There is much documentation for all these things, but its often unclear from page to page what the hell is happening, since it’s not clear whether you are spinning up VMs locally or in google’s cloud.
One way is the purely cloud-based
cloud shell, but this is clearly too fragile and restrictive for real usage unless you are in Mountain View.
Offline there is a a docker based thing, called
which AFAICT is a somewhat monolithic machine image which approximates the online APIs or something.
here is a surly google help page which implies as much.
Or you can install a bunch of python packages from the command line.
Do I need this datalab nonsense?
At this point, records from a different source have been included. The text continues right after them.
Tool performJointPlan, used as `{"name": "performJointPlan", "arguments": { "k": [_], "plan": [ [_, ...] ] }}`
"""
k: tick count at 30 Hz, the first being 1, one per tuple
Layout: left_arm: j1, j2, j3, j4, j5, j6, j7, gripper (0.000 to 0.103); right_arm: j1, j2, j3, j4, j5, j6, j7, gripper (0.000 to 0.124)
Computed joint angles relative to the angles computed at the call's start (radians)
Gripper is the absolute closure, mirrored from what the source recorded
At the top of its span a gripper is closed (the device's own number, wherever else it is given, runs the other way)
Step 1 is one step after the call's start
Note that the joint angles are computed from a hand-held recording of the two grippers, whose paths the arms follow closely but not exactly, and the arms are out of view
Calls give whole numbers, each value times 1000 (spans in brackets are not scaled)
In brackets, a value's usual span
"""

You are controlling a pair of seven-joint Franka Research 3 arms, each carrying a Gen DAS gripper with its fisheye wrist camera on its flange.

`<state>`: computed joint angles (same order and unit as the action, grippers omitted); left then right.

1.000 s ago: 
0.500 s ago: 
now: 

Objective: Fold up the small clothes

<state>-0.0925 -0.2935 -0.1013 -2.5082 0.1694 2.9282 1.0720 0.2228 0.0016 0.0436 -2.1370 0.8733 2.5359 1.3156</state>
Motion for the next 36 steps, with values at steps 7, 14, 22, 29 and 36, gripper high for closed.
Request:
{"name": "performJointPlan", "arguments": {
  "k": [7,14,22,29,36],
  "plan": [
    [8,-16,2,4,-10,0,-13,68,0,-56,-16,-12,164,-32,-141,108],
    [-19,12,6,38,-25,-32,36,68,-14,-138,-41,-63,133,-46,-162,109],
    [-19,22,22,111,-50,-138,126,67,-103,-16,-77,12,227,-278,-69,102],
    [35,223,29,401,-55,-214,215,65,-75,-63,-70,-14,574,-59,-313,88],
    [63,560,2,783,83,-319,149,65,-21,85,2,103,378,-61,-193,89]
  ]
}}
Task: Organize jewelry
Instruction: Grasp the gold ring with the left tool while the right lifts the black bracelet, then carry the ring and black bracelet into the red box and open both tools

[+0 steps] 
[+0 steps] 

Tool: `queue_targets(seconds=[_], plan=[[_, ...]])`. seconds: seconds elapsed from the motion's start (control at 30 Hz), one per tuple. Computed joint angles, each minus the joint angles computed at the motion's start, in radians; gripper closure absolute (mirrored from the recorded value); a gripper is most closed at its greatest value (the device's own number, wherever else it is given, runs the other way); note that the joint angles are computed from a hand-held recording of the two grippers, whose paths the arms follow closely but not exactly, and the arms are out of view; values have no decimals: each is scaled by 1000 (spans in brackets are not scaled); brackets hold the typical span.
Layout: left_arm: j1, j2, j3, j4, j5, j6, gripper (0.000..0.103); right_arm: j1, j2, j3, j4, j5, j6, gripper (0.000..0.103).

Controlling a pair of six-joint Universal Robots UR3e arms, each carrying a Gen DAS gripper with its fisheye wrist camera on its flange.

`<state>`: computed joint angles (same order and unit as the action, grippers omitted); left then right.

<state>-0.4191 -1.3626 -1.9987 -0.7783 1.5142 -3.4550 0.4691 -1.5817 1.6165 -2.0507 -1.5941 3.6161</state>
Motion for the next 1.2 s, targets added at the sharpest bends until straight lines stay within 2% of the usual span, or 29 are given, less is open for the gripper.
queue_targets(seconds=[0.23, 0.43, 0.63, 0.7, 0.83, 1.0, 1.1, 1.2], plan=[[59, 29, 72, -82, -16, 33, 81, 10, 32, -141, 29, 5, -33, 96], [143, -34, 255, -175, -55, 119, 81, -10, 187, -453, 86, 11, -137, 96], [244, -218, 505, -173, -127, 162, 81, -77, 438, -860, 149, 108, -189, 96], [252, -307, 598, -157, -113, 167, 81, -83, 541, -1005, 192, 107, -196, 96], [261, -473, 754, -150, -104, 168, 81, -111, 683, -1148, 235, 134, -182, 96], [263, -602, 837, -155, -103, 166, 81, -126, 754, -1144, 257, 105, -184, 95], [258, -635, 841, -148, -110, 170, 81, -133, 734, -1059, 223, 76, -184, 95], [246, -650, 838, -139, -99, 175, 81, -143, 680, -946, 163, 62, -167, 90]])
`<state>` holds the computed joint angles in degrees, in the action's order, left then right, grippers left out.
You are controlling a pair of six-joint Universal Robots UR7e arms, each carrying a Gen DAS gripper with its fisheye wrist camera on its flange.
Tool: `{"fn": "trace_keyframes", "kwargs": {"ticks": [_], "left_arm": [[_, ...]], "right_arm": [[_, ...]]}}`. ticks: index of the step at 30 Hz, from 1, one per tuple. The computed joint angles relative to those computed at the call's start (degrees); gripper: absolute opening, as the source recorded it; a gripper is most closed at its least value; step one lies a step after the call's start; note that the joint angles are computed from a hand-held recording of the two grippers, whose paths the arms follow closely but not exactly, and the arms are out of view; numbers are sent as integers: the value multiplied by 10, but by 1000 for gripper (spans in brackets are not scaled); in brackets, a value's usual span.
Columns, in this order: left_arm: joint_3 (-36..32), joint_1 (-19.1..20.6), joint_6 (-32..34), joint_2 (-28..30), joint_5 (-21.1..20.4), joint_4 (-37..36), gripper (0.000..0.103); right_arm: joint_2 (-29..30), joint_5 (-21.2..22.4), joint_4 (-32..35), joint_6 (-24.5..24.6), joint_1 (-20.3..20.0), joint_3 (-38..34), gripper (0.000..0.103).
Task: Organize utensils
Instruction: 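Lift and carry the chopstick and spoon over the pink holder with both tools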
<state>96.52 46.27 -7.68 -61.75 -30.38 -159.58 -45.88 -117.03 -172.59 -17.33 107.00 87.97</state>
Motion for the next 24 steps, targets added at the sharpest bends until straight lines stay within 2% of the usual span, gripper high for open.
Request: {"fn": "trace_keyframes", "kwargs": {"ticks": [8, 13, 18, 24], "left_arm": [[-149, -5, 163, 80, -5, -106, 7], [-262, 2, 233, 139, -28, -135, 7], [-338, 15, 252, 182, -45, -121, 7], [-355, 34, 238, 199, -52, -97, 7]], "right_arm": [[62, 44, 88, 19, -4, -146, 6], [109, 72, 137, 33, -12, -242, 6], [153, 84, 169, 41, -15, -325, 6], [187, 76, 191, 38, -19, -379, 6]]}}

I can’t tell. I just want to run tensorflow. Idea: proceed installing stuff randomly until eventually I have finished a deep-learning-based paper.
gcloud config set core/project learning-gamelan gcloud config set compute/zone asia-east1-a
Cloud datalab thingy
First you must install docker.
Or must I? I’m so awash right here.
datalab create learning_gamelan
Then do all the actual work.
datalab delete learning_gamelan
Getting data into cloud datastore
Complicated and tiresome. Not in the sense that it is too complicated if I really am fitting a million-parameter regression, but too complicated in the sense that I am just one grad student doing a side project I don’t have 2 weeks of coding time to fit their data ingestion workflow.
It’s not a bad workflow as such I suppose, it’s just massive overhead for my small project.
Now, port my python 3 code to python 2
This is an aspirational section; I won’t actually get here.
Oh sod it, just give me a normal virtual machine
ARGH their tensorflow nonsense is melting my brain I just want to use the sweet prototype on my laptop but go slightly faster.
Maybe I can rent a machine?
Oh wait! I don’t get GPUs, so my entire motivation for using this google stuff (I had some free credits) is hereby obliterated.
Sod this, I’m going to rent myself a big-ass GPU from Amazon and get this finished.